VERONA «Qui c’è l’Italia migliore che lavora e produce, innova e riesce a coniugare la tradizione con l’innovazione tecnologica e le opportunità offerte dalle nuove frontiere del commercio digitale». Così la presidente del Senato, Maria Elisabetta Alberti Casellati, all’inaugurazione di Vinitaly a Verona. In effetti il comparto del vino e degli spumanti è un vero e proprio fiore all’occhiello per l’Italia, con un rilevante peso economico: il fatturato è cresciuto del 5%, raggiungendo nel 2017 il valore record di oltre 10,6 miliardi.

Consumi in ripresa

A pesare sono soprattutto le esportazioni, che hanno toccato il massimo di sempre a 6 miliardi (+6%). In leggera crescita anche le vendite sul mercato nazionale, pari a circa a 4,6 miliardi, per effetto anche dell’aumento dei consumi familiari (+2%).
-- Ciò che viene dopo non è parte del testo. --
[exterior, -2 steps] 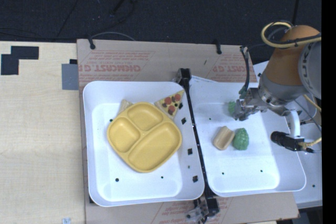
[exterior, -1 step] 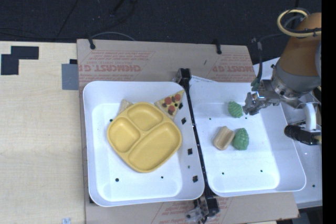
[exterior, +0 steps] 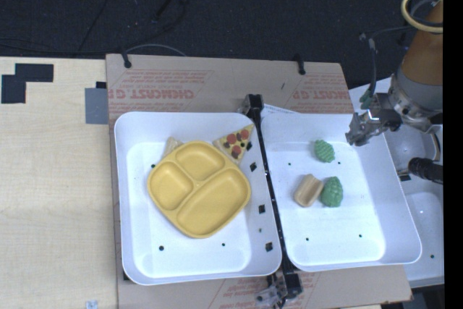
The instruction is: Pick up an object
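In the right bin [exterior: 362, 246] lie a small green bumpy piece [exterior: 324, 150], a tan bread-like piece [exterior: 307, 190] and a larger green piece [exterior: 332, 192] touching its right side. My gripper [exterior: 359, 132] hangs over the bin's upper right part, to the right of the small green piece and apart from it. Nothing shows between its fingers. The left bin [exterior: 137, 242] holds a yellow divided plate [exterior: 200, 189] and a toy pizza slice [exterior: 237, 142] at the plate's upper right edge.
A black divider [exterior: 262, 177] runs between the two bins. Both bins rest on a cardboard sheet [exterior: 217, 87]. The arm [exterior: 419, 76] comes in from the upper right. A light wooden surface [exterior: 51, 192] lies to the left.
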Controlling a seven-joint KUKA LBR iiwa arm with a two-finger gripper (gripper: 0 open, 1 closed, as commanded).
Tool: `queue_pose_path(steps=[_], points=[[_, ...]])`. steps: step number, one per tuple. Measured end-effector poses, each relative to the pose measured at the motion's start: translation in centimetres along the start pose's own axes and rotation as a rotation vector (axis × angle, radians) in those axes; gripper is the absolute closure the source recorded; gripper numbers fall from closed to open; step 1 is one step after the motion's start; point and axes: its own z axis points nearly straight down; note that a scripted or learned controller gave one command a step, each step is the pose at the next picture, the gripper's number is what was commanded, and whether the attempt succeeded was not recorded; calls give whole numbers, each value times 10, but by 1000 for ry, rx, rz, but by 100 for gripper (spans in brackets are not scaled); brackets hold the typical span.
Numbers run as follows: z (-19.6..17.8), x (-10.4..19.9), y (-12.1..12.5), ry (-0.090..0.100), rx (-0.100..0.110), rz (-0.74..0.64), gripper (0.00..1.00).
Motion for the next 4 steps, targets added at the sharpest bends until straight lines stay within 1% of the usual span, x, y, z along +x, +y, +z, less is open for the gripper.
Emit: queue_pose_path(steps=[1,2,3,4], points=[[11,49,-7,4,8,-2,100],[25,94,-24,3,10,-1,100],[17,139,-42,4,8,-3,100],[21,181,-52,3,10,-2,100]])
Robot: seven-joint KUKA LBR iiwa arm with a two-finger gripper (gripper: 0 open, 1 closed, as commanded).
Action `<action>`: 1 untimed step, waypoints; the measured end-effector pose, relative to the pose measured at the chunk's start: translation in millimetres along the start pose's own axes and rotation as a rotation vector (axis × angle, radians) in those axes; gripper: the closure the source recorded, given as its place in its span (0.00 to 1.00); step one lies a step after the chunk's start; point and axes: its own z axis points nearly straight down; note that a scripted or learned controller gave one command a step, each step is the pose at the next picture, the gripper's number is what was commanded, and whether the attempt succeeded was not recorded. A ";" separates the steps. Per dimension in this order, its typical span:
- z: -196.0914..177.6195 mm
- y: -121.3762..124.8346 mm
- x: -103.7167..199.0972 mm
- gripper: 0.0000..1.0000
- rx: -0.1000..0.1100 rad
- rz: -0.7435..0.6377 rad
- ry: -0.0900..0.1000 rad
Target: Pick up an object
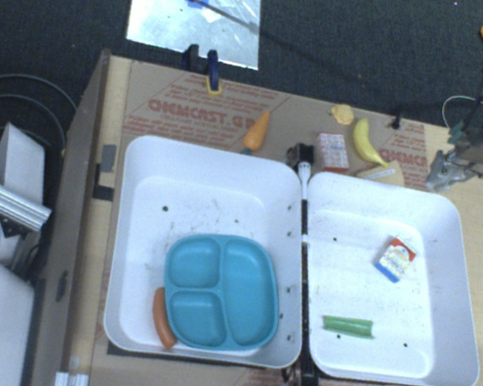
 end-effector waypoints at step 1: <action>-8.8 -0.1 18.5 1.00 0.000 -0.005 0.001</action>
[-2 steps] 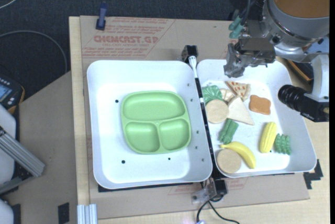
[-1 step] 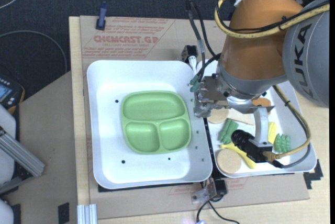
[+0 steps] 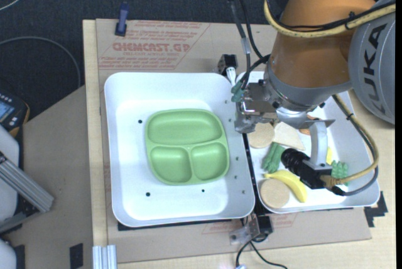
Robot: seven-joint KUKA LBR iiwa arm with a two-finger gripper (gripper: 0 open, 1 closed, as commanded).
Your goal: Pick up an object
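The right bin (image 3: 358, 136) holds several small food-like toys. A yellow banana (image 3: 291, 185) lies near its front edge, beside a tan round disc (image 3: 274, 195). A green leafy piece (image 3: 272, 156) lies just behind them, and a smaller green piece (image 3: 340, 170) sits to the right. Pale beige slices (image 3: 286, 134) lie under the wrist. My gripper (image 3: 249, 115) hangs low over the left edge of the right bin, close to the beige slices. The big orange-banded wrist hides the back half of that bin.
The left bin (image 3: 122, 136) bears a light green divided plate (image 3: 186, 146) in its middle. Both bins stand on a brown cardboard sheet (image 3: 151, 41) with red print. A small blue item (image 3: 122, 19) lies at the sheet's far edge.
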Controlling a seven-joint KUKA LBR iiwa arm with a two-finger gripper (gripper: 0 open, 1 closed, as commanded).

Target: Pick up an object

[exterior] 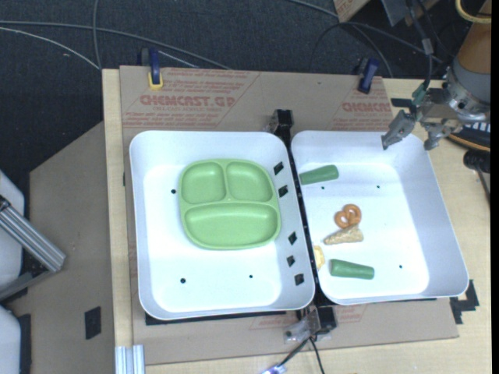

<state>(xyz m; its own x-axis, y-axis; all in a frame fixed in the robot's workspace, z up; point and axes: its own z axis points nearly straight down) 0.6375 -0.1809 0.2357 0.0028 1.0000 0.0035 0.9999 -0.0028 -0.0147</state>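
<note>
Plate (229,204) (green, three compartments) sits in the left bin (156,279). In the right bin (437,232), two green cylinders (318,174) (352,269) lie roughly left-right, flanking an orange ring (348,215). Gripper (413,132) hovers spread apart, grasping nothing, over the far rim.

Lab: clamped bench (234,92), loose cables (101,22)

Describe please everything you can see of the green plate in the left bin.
The green plate is pale green, looks like smooth plastic, and is rounded-square with three compartments: two small at the far side, one wide at the near side. It lies flat, right way up, on the left bin's floor. Nothing lies in it or touches it.
</note>
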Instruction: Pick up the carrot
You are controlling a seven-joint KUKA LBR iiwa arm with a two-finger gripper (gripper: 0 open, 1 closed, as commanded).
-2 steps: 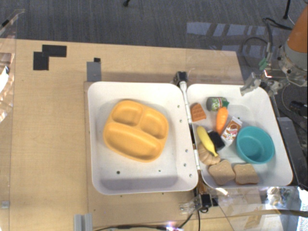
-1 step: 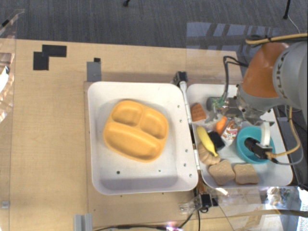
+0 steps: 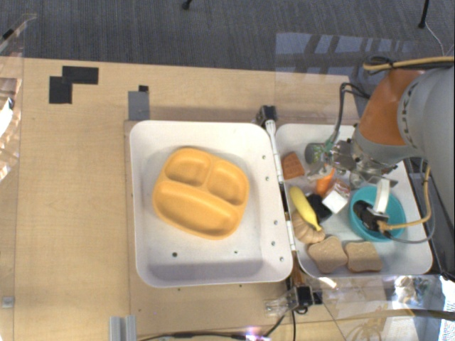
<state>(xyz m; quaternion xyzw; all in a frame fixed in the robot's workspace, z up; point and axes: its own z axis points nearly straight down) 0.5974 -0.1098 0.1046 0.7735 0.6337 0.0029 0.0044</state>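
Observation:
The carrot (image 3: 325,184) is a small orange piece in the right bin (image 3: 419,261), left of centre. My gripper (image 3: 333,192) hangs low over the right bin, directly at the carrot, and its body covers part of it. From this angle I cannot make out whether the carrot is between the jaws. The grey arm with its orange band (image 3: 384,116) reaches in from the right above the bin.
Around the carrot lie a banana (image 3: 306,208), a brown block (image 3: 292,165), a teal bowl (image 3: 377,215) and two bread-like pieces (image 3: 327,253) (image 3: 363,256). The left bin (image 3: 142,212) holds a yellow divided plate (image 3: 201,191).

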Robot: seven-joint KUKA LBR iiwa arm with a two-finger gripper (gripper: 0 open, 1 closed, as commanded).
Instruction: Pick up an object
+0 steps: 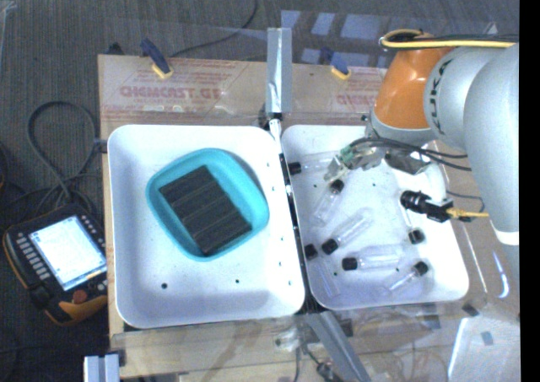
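Observation:
Several clear vials with black caps lie scattered in the right bin (451, 287): one (331, 196) near its upper left, one (344, 232) at its middle and one (371, 261) toward the front. In the left bin (126, 287) sits a blue dish (164, 182) holding a black ridged block (205, 209). My gripper (349, 158) hangs over the far part of the right bin, just above and right of the upper-left vial, below the orange band (405, 89) of the arm.
Loose black caps (294, 168) lie along the right bin's left wall. A black plug on a yellow cable (420, 202) hangs at the bin's right side. The grey arm (489, 119) covers the bin's far right corner. A pendant (59, 258) lies left of the bench.

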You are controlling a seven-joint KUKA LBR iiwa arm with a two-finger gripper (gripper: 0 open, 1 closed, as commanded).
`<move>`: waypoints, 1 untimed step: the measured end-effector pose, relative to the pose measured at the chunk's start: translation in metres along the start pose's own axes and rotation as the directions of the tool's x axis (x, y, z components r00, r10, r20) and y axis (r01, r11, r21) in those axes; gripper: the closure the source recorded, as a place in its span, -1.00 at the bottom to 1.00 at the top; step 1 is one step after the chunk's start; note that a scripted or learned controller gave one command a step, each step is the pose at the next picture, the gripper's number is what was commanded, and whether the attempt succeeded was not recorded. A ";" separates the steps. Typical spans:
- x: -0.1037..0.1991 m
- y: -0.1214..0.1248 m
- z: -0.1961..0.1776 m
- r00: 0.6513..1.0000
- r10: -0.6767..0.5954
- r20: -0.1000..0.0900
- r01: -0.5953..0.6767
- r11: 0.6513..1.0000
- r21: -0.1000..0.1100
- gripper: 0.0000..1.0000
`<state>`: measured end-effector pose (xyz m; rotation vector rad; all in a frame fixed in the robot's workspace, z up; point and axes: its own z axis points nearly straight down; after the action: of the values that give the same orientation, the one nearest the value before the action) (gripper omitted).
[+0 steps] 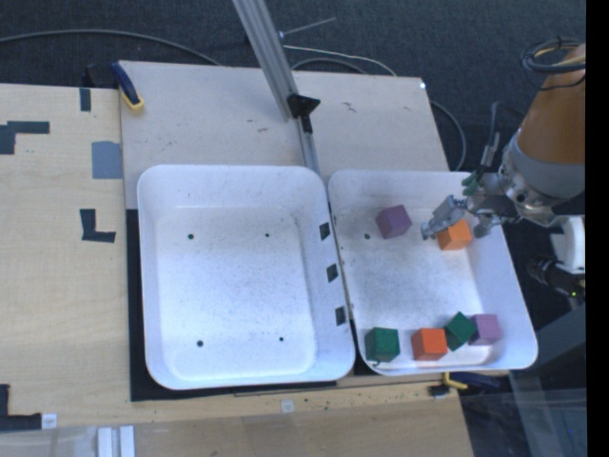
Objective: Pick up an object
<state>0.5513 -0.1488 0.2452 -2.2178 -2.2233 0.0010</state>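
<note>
The counter (57,284) spreads under everything, pale wood with dark tape marks out at nine o'clock. On it sit two shallow white bins side by side: the left bin (162,350) and the right bin (509,298), their inner rims touching. A slanted metal rail (268,50) runs down from twelve o'clock to where those rims meet. My arm (552,131) comes in from three o'clock, orange band above grey wrist. My hand (458,221) hovers over the right bin's upper part, at about two o'clock in that bin, and an orange cube (456,236) sits right at its fingertips; whether I am clenched on it or merely touching it, I cannot tell. Just beside, at nine o'clock from the hand, lies a purple cube (393,221). Along the bin's six o'clock edge rest a green cube (383,343), a second orange cube (429,343), a dark green cube (461,329) and a pale purple cube (487,327).
</note>
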 end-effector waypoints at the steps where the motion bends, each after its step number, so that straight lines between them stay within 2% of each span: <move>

Il Belpaese può vantare una base produttiva di 310 mila aziende agricole e quasi 46 mila aziende vinificatrici. Un’indagine Ismea sottolinea anche altri dati importanti: 526 riconoscimenti comunitari, 652 mila ettari coltivati e 42,5 milioni di ettolitri prodotti nell’ultima campagna, che hanno permesso all’Italia di posizionarsi prima dei principali concorrenti (Francia e Spagna) nella classifica sulla produzione. E questo nonostante un’annata particolarmente difficile, caratterizzata da una molteplicità di eventi climatici avversi.

Migliori clienti in Usa

Siamo invece al secondo posto mondiale nelle esportazioni (dietro la Francia in termini di valore e dietro la Spagna considerando i quantitativi). I migliori clienti del vino italiano sono Usa, Germania, Regno Unito, Svizzera e Canada, ma stanno crescendo anche Cina e Giappone. È più in generale il comparto vino ha un peso del 15% sulle esportazioni agroalimentari italiane, che nel 2017 hanno superato i 41 milioni di euro (+7% rispetto all’anno precedente). La recente guerra dei dazi scatenata dal presidente Usa, Donald Trump, non sembra aver avuto sino ad ora particolari ripercussioni per le esportazioni di vino italiano negli Stati Uniti. Almeno secondo un’indagine realizzata dall’Alleanza cooperative Agroalimentari tra le proprie associate, che detengono la leadership nelle esportazioni di vino negli Usa. Gli Stati Uniti si confermano il primo mercato di sbocco in valore per l’Italia. Le esportazioni di vino italiano in America hanno registrato nel 2017 un incremento in valore del 4,2% rispetto al 2016, raggiungendo quota 1,4 miliardi di euro. A trainare l’export sono ancora una volta gli spumanti.